**Dataset extract:**

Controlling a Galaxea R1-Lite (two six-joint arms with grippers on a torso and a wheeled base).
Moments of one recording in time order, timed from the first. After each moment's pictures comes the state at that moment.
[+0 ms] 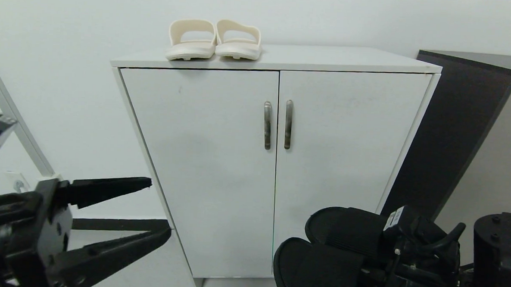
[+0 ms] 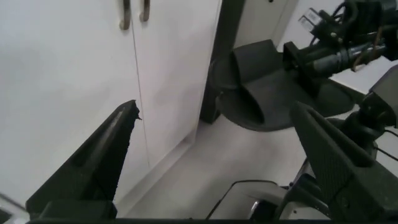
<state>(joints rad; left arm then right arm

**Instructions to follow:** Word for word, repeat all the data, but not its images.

**Reply to the exercise:**
Controlling a Galaxea R1-Lite (two six-joint arms with grippers on a torso and a wheeled base).
Moments of one recording in time order, timed from the first. After each moment's pictures comes the state at that moment.
[+0 ms] 
[+0 ms] 
<state>(joints rad; left arm then right arm

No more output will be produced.